## WORK ORDER
Output the data unchanged and complete, minus the images.

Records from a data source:
Segment Open

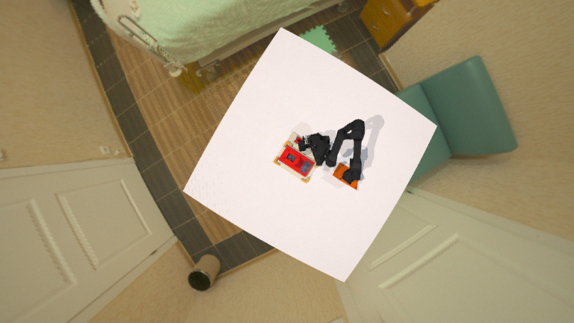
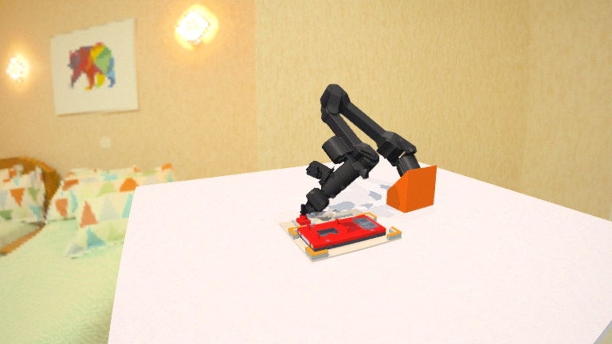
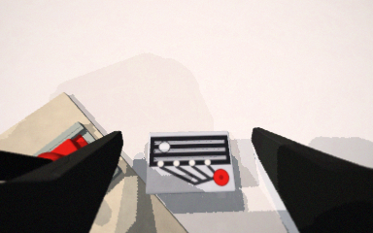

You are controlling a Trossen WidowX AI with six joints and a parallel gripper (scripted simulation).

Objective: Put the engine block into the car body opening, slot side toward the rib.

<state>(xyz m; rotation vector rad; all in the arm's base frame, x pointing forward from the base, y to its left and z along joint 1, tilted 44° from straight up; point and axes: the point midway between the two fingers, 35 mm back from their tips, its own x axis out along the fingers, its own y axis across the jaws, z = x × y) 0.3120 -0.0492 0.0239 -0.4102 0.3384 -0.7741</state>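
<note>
Now: the grey engine block 1 cm behind my gripper tip, 1 cm to the left of it and 1 cm below it.
</note>
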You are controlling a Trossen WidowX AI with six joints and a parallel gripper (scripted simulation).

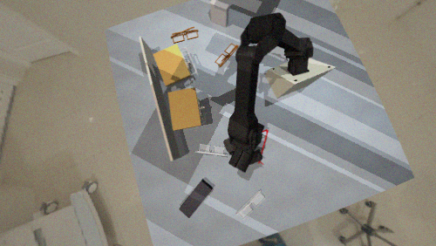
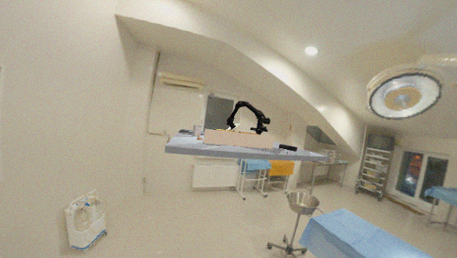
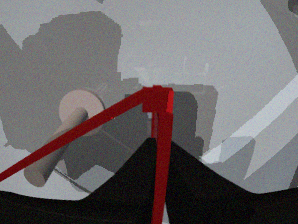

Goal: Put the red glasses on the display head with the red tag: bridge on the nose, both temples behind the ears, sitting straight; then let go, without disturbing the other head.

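My gripper tip is 1 cm past the round peg, 6 cm to the right of it and 4 cm above it. Also, from my gripper tip: upright board: 34 cm ahead, 28 cm to the right, 1 cm below; grey block: 4 cm behind, 65 cm to the right; dark case: 26 cm ahead, 21 cm to the left, 4 cm below.
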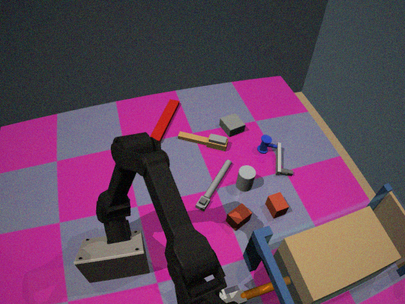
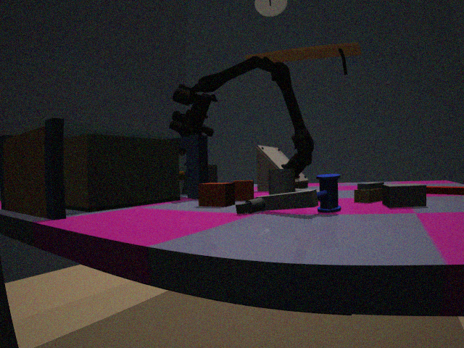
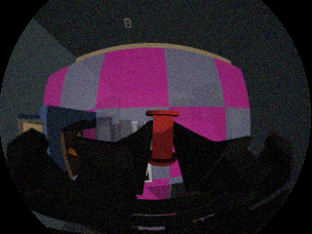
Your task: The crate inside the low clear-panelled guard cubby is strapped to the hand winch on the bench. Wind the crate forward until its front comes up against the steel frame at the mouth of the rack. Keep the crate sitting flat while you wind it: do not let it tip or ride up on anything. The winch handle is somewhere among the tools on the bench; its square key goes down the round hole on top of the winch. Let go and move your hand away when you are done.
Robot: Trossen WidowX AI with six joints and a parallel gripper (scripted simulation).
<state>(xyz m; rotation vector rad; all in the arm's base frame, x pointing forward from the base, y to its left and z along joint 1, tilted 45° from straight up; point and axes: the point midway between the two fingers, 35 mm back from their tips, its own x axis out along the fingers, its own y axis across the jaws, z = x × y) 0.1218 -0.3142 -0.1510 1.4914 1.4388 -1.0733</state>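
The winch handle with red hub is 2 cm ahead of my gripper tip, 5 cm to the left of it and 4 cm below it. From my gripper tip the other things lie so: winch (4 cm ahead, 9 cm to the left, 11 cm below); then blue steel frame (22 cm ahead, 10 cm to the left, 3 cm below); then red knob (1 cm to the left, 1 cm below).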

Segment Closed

## RESPONSE TO THIS TASK
You are controlling a Trossen WidowX AI with six joints and a parallel gripper (scripted simulation).

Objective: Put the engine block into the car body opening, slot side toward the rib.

<state>(xyz m; rotation vector rad; all in the arm's base frame, x pointing forward from the base, y to its left and z along joint 1, tilted 44° from straight up; point and axes: the point midway between the two fingers, 35 mm back from their tips, its own x axis out along the fingers, its own y axis across the jaws, z = x × y) 0.3120 -0.0492 0.0239 -0.4102 0.3384 -0.7741</state>
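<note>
Now: the grey engine block 1 cm behind my gripper tip, 1 cm to the left of it and 1 cm below it.
</note>
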You are controlling a Trossen WidowX AI with six joints and a parallel gripper (scripted simulation).


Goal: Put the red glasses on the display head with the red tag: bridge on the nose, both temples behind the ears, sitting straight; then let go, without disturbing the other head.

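My gripper tip is 1 cm past the round peg, 6 cm to the right of it and 4 cm above it. Also, from my gripper tip: upright board: 34 cm ahead, 28 cm to the right, 1 cm below; grey block: 4 cm behind, 65 cm to the right; dark case: 26 cm ahead, 21 cm to the left, 4 cm below.
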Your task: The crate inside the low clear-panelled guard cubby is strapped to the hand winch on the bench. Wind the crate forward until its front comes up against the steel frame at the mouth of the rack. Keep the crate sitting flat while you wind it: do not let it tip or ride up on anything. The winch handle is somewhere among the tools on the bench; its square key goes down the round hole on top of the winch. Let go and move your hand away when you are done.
Robot: Trossen WidowX AI with six joints and a parallel gripper (scripted simulation).
<state>(xyz m; rotation vector rad; all in the arm's base frame, x pointing forward from the base, y to its left and z along joint 1, tilted 45° from straight up; point and axes: the point midway between the two fingers, 35 mm back from their tips, its own x axis out along the fingers, its own y axis across the jaws, z = x × y) 0.1218 -0.3142 -0.1510 1.4914 1.4388 -1.0733</state>
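The winch handle with red hub is 2 cm ahead of my gripper tip, 5 cm to the left of it and 4 cm below it. From my gripper tip the other things lie so: winch (4 cm ahead, 9 cm to the left, 11 cm below); then blue steel frame (22 cm ahead, 10 cm to the left, 3 cm below); then red knob (1 cm to the left, 1 cm below).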

The response to the exercise is complete.